The last few weeks have seen:
- Officials in Minnesota ban the use of chokeholds by police and require that officers must intervene and report any use of unauthorized force;
- Congressional Democrats unveil legislation targeting misconduct and racial discrimination by police; and
- Many companies beginning to realize how important the Black dollar is, and they’re creating content in support of the Black Lives Matter movement.
Ways to acknowledge Juneteenth
Many people around the country celebrate the day with picnics, programs and various events. A few other ways we can all take support for Juneteenth a step further:
Attend a local event: If you’re in the Central Arkansas:
Arkansas Defense Attorneys March for Justice
Friday June 19, 2020
5:30 PM-7:30 PM
Mosaic Templars Cultural Center Virtual Event
Saturday June 20, 2020
5:00 PM-8:00 PM
Share the historical significance of Juneteenth with someone unaware: I was surprised to recently find out how many people had no knowledge of the importance of the date. We all have a circle of influence and if we take the time to educate those around us about it, it will be a ripple effect.
Encourage your legislators to pass legislation that is inclusive of Black communities: Many historical pieces of legislation created to benefit or build the American middle class were not inclusive of Black Americans (including the Social Security Act of 1935 and the original GI Bill). All bills introduced by our legislators should have a formal process of insuring that a racial equity component is included.

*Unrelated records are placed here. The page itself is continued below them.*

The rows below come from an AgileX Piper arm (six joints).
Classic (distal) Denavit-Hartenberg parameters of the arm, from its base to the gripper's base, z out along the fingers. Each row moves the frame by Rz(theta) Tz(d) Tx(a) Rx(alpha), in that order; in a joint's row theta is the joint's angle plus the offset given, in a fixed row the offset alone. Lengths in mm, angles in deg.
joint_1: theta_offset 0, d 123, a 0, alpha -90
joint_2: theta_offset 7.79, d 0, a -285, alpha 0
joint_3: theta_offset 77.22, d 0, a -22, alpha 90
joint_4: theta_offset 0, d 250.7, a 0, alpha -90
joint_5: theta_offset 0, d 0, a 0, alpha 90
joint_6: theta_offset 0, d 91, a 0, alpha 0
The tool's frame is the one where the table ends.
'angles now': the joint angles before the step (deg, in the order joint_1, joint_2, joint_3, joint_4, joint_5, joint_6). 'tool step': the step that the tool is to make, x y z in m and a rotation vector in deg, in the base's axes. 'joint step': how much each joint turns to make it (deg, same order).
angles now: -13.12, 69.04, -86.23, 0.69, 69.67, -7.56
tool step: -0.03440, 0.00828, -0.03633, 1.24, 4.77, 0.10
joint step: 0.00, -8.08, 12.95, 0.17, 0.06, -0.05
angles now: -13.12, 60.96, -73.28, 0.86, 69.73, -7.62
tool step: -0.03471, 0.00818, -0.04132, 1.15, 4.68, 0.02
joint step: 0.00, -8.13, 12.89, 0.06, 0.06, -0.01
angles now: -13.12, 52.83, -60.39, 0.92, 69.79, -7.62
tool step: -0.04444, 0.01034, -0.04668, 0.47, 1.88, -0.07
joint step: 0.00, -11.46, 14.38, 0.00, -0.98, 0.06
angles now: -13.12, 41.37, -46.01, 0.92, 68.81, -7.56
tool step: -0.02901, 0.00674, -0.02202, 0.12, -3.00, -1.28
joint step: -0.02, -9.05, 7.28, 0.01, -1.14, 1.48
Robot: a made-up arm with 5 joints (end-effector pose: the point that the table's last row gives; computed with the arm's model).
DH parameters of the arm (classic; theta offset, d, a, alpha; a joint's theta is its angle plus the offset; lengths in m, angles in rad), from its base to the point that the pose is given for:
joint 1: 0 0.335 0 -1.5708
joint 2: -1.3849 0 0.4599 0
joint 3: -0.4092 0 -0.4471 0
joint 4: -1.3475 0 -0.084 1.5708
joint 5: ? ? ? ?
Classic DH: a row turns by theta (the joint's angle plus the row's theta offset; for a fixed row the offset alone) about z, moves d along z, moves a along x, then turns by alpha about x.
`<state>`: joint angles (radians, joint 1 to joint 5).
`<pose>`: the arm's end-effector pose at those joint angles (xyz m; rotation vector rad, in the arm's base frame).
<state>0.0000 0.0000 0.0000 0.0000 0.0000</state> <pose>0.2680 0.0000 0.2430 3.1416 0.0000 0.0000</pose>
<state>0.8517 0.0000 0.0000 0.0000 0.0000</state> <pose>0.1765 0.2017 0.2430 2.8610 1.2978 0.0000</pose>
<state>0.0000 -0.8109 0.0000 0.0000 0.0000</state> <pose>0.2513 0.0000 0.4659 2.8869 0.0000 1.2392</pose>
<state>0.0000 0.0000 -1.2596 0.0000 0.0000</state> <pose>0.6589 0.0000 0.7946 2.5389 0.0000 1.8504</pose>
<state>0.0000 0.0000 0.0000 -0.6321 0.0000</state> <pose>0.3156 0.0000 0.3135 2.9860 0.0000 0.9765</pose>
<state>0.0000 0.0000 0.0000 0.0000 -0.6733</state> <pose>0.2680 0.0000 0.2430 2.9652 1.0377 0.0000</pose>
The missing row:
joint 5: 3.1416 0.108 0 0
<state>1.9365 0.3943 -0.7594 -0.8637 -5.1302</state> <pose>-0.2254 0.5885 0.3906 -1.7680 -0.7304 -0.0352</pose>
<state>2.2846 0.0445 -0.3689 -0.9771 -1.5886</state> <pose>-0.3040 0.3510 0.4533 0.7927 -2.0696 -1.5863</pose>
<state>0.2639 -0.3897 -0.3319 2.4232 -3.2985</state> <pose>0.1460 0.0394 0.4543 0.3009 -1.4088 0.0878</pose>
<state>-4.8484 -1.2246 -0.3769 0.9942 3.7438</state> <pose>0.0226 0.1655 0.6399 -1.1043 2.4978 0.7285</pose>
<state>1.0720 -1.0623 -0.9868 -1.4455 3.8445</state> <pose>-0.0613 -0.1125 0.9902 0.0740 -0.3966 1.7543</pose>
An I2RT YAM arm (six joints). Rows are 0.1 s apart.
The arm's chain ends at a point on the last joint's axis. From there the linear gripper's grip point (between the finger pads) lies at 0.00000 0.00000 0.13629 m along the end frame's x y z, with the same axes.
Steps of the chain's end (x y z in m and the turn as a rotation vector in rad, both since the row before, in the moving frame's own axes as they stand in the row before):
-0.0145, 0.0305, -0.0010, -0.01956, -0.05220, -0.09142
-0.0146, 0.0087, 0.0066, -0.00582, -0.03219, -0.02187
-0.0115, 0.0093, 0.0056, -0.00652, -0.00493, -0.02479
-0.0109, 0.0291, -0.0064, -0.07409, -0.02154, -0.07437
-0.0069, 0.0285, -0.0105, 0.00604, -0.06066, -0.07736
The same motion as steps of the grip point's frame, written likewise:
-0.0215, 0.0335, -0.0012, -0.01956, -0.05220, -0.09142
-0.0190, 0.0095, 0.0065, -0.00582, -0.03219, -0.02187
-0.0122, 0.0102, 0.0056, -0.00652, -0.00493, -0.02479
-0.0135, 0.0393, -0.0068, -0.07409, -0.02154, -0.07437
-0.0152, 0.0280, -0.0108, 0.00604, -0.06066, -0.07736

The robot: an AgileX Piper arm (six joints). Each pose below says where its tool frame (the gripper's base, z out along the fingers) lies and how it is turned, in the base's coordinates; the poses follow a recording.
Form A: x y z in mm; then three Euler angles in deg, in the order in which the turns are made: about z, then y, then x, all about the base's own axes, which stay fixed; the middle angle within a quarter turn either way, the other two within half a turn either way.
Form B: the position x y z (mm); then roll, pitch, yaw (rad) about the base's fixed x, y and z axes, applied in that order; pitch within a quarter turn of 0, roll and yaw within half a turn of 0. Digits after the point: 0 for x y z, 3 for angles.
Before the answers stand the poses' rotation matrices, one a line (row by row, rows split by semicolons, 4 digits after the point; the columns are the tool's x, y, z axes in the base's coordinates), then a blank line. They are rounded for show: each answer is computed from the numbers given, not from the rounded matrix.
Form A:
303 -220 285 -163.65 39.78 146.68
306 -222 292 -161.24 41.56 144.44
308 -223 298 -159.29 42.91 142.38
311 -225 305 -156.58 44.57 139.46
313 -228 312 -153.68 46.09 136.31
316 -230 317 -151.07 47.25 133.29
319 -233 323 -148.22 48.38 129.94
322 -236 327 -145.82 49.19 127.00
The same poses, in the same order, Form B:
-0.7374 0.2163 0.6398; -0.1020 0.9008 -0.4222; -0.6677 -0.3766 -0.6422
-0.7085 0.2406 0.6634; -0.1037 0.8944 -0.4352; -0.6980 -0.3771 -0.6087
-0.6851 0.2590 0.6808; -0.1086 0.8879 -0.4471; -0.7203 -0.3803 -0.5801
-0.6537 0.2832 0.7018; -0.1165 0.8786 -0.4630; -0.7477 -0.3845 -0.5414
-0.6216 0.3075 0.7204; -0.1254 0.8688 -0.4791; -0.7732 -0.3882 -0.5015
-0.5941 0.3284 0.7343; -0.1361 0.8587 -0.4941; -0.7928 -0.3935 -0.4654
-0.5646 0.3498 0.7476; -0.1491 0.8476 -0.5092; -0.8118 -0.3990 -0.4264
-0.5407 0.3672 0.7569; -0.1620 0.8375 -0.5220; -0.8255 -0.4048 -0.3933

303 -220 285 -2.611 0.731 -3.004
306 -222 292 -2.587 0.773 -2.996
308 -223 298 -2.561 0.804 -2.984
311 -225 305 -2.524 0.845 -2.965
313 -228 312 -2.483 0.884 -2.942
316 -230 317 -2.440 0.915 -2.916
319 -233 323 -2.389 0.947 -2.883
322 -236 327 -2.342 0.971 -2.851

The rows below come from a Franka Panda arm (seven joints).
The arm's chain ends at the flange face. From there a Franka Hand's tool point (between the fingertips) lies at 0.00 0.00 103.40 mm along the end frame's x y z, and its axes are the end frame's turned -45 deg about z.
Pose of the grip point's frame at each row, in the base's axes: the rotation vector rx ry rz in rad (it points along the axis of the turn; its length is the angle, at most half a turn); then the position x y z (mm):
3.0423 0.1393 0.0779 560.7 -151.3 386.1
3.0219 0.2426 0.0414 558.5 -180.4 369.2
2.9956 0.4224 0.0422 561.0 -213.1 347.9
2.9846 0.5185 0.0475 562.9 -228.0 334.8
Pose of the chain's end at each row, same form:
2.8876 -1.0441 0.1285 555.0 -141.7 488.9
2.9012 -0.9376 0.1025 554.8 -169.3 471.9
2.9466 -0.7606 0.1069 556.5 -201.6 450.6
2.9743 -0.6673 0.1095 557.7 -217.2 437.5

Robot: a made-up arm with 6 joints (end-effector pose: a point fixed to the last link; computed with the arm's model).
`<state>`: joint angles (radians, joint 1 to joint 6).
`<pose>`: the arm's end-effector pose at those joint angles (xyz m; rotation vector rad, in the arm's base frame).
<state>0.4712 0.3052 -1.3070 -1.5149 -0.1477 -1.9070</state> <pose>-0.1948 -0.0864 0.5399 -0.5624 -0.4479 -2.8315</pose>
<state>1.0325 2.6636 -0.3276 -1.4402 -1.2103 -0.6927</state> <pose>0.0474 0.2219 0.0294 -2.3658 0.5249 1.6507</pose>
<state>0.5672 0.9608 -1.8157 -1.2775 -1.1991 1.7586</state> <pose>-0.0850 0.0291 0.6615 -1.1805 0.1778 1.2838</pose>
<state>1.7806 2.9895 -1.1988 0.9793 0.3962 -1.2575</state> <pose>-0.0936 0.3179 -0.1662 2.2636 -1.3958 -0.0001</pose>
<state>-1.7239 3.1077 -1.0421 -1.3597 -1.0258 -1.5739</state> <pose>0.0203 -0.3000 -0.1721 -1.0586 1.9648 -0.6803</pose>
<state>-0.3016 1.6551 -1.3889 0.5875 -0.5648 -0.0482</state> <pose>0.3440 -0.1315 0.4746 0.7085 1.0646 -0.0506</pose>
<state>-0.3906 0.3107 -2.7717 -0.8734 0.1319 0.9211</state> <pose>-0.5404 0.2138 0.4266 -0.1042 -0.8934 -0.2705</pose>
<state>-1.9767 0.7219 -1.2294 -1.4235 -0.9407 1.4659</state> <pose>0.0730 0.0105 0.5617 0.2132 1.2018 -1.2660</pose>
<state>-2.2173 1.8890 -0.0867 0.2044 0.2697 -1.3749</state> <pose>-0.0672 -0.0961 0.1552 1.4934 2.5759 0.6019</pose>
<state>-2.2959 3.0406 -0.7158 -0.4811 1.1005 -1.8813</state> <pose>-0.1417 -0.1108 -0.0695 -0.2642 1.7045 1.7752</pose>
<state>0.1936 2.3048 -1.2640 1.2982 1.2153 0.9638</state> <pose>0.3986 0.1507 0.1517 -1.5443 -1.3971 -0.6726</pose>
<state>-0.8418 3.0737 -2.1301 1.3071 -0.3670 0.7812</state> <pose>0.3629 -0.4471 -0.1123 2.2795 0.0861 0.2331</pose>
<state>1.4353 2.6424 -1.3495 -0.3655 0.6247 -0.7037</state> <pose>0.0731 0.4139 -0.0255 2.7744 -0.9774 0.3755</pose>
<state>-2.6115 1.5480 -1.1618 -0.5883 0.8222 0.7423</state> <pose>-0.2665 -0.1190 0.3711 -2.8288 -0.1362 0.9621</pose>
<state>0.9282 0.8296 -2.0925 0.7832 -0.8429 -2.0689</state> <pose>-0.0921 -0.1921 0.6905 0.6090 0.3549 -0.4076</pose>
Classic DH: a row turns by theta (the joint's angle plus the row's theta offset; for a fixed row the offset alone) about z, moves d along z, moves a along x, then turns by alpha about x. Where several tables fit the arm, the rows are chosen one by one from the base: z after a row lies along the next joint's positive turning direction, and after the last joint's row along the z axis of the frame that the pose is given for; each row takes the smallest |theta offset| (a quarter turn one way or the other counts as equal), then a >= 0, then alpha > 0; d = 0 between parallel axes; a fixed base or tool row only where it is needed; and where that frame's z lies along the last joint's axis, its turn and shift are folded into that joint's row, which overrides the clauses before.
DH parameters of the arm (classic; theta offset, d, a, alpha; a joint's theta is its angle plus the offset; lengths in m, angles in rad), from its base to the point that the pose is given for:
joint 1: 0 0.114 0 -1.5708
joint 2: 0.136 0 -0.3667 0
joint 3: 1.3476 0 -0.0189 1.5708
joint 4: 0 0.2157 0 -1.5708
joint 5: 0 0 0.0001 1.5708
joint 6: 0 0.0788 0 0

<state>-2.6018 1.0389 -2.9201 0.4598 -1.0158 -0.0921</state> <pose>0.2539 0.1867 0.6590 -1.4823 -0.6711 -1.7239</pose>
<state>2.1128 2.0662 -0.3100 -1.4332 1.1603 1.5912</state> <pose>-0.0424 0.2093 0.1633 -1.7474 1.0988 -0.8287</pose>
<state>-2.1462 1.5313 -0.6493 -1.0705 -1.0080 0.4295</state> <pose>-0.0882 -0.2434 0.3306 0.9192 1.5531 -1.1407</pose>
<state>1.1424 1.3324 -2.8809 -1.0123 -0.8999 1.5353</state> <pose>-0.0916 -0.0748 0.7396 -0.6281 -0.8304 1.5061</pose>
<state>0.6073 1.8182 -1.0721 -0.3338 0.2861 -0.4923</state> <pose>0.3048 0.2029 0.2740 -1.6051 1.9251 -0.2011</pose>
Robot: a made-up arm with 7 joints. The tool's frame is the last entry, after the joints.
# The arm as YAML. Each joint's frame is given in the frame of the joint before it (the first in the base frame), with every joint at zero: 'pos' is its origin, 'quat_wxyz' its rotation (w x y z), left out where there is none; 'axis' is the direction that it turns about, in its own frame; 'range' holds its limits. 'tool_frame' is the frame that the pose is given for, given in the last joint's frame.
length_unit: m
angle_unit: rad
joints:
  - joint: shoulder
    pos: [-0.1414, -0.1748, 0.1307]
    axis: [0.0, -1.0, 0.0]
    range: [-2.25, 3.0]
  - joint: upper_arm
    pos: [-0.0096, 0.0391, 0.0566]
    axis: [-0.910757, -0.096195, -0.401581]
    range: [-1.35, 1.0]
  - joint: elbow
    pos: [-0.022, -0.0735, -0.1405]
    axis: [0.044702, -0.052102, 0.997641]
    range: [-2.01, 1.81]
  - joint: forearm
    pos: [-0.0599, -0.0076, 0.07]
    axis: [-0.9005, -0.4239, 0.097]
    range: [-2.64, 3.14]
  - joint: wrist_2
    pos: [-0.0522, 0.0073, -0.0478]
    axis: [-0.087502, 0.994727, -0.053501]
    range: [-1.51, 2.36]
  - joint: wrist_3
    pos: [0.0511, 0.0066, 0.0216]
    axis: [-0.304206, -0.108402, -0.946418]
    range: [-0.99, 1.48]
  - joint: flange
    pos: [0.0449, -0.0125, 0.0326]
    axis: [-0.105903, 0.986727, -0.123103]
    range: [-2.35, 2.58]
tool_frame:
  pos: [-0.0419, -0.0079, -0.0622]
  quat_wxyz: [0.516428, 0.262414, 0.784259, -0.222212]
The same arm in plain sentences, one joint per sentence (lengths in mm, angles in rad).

Legislators prioritize what’s important to their constituents. Organize and let them know what matters to you.
Support making Juneteenth a paid national holiday: Black people built this country for free. The least the country can do is give everyone a day off of work to celebrate Black people.
The voter mobilization nonprofit NextGen America is currently circulating an online petition calling on Congress to recognize Juneteenth as a national holiday.